Both events are free. Latimer House is at 34-41 137th St.

The Jamaica Performing Arts Center will highlight African-American composers and honor the legacy of the late opera star Jessye Norman with Classical Crossover on Saturday, Feb. 15, at 7 p.m. Two brothers who are also virtuoso pianists, Nerva and Robenson Altino, will play various musical genres with help from two sisters who are also talented sopranos, Cherisse and Cherissia Williams. Jessica McJunkins, who was part of Beyoncé’s On The Run II world tour, will accompany on the violin.

General admission tickets are $20, but seniors and students can attend for $15. JPAC is at 153-10 Jamaica Ave.

The next Saturday, Feb. 22, the International Black History Month Film Festival will take place at the same venue from 4:15 p.m. to 10 p.m. Presented by Queens Underground 718, this first-ever festival will show features, shorts, music videos and web episodes. The night includes a red carpet event and live performances.

A two-day performance by the Fanike African Dance Troupe concludes Black History Month observances at JPAC the following weekend. On Saturday, Feb. 29, at 7:30 p.m., the group will premiere “Warrior, Save Our Home,” which involves traditional African drumming and a libation ceremony, a ritual drink offering in honor of ancestors.

On Sunday, March 1, Fanike will present a Day of Culture II at 3 p.m. Troupe members, artist/fashion designer Delali Haligah and cultural consultant Shola Jones will offer workshops on talk, walk, dance and storytelling.

Two local cultural nonprofits — Afrikan Poetry Theatre and Museum of the Moving Image — will combine forces to present a Black History Month Film Festival on Saturday, Feb. 15.

The afternoon begins at 2 p.m with screenings of recent work by students in the Afrikan Poetry Theatre’s film class and professional directors with a keynote speech by Markuann Smith, who created the Epix/Netflix series “Godfather of Harlem,” which stars Forest Whitaker. Then, former Malcolm X bodyguard James Small, who taught at CUNY, BET correspondent Samson Styles, Emmy-winning producer Eugenia Harvey and writer/director Vernon “Smij” Williams will discuss the good, the bad and the ugly of the film industry.

The program will continue at 4:15 p.m. with a panel discussion dubbed “Are We in an Urban Film Renaissance?” Oscar correspondent Mike Sargent will host the conversation with film critics Valerie Complex (Variety, The Hollywood Reporter) and Wilson Morales, editor of www.blackfilm.com.

Admission is free with RSVP. The Museum of the Moving Image is located at 36-01 35th Ave. in Astoria’s Kaufman Arts District.
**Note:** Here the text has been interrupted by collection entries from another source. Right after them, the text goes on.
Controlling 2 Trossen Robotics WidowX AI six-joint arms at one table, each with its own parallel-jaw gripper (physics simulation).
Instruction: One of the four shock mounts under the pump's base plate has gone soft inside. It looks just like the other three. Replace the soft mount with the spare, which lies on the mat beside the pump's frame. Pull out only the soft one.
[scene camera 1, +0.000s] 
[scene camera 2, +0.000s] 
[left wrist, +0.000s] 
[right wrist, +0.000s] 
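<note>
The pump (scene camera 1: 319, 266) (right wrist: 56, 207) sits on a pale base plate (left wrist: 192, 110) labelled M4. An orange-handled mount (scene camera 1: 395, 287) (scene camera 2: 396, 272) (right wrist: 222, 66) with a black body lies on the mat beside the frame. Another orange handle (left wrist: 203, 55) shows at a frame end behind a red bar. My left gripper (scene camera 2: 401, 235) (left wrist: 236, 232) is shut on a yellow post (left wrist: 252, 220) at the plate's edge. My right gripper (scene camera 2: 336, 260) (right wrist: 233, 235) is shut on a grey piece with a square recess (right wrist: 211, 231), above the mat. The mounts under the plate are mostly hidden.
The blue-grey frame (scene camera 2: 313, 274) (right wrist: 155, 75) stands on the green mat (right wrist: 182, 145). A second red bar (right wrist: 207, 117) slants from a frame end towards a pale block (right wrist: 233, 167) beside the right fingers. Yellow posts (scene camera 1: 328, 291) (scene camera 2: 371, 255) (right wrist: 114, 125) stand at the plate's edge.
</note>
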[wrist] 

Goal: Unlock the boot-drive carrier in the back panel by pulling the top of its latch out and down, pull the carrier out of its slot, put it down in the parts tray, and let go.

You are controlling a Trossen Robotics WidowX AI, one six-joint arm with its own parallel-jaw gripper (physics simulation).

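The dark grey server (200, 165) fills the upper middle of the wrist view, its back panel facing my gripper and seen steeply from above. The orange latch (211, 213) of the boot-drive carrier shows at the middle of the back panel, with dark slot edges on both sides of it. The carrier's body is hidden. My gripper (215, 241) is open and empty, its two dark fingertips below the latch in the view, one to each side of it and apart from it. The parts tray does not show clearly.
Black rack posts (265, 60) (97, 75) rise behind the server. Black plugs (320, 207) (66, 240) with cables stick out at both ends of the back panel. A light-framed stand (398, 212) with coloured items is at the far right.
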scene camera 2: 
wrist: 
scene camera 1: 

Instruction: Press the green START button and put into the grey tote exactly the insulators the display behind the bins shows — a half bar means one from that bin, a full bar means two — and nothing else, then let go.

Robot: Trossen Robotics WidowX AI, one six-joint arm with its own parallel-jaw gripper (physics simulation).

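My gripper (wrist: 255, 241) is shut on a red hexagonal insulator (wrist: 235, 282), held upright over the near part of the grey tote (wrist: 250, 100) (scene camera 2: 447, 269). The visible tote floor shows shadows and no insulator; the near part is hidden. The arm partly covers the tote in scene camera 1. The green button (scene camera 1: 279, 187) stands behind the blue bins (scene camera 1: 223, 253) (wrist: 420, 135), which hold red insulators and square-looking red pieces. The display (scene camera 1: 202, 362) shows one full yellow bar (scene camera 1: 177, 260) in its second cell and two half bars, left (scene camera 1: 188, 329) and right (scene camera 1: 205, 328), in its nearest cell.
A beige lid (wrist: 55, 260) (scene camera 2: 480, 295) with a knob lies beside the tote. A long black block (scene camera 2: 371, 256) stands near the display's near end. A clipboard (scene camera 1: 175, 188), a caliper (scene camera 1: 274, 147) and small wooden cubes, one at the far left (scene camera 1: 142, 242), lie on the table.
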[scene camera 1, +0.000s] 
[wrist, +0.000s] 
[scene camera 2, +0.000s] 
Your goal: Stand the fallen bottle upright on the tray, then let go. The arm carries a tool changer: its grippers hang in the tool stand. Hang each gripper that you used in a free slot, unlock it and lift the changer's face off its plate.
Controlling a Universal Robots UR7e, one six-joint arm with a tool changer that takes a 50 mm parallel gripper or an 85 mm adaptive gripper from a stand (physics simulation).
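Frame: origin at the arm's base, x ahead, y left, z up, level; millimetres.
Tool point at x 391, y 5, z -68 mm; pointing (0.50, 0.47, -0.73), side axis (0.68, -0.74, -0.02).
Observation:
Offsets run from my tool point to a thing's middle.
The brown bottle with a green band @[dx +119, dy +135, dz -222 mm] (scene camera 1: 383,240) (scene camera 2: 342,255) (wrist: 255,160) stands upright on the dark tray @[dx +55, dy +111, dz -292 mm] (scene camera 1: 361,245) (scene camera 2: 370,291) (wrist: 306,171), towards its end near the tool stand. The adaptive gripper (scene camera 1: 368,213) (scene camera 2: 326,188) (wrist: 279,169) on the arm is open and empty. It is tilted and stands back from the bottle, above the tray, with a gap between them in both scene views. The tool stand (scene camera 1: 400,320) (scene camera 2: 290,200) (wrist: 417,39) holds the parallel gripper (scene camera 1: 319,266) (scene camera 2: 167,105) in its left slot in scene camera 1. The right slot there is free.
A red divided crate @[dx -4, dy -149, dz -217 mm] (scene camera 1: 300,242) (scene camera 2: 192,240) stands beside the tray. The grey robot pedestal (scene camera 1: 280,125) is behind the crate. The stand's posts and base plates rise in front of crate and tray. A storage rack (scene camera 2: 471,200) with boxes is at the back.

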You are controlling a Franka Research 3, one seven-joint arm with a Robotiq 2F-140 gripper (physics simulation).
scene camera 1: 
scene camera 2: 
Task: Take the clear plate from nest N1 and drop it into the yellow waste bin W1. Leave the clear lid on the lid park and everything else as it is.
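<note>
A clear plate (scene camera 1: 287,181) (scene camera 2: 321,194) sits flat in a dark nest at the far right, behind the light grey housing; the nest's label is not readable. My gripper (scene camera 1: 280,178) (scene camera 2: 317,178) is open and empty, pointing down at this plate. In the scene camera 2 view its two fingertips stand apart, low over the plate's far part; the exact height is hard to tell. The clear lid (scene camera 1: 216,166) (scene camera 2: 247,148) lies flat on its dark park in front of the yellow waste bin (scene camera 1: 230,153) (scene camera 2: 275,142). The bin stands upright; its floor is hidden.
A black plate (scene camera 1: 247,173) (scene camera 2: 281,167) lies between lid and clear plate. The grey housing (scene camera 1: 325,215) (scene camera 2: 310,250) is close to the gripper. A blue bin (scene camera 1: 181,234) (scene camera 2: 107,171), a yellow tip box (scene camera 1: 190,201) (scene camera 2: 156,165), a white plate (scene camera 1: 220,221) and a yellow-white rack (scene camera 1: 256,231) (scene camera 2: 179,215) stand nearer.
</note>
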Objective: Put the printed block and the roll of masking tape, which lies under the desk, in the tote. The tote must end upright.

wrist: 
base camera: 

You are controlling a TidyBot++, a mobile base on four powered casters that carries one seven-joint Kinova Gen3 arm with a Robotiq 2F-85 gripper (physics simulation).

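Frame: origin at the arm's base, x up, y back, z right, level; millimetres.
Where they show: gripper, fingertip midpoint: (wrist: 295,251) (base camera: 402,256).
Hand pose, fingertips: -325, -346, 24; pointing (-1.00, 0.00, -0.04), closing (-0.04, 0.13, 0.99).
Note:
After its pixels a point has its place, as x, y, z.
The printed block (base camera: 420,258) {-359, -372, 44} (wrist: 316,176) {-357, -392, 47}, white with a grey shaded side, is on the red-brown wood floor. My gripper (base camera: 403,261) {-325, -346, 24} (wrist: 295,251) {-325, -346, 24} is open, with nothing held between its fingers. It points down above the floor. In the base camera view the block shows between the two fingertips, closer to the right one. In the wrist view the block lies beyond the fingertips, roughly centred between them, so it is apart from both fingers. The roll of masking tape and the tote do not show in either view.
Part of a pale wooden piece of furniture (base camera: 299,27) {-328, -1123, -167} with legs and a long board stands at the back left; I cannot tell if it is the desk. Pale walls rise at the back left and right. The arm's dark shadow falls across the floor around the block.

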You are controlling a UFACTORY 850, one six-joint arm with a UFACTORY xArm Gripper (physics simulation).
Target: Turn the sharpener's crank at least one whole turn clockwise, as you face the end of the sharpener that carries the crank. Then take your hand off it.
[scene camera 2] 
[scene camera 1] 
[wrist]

The idea for Black History Month started with the founding of the Association for the Study of African American Life and History by Harvard-educated historian Carter G. Woodson and a prominent Congregational minister, Jesse E. Moorland, in 1915. The group launched a national “Negro History” week in February 1926. Popularity grew, and President Gerald Ford designated February as “Black History Month” in 1976. It’s now celebrated in Canada and the United Kingdom, too.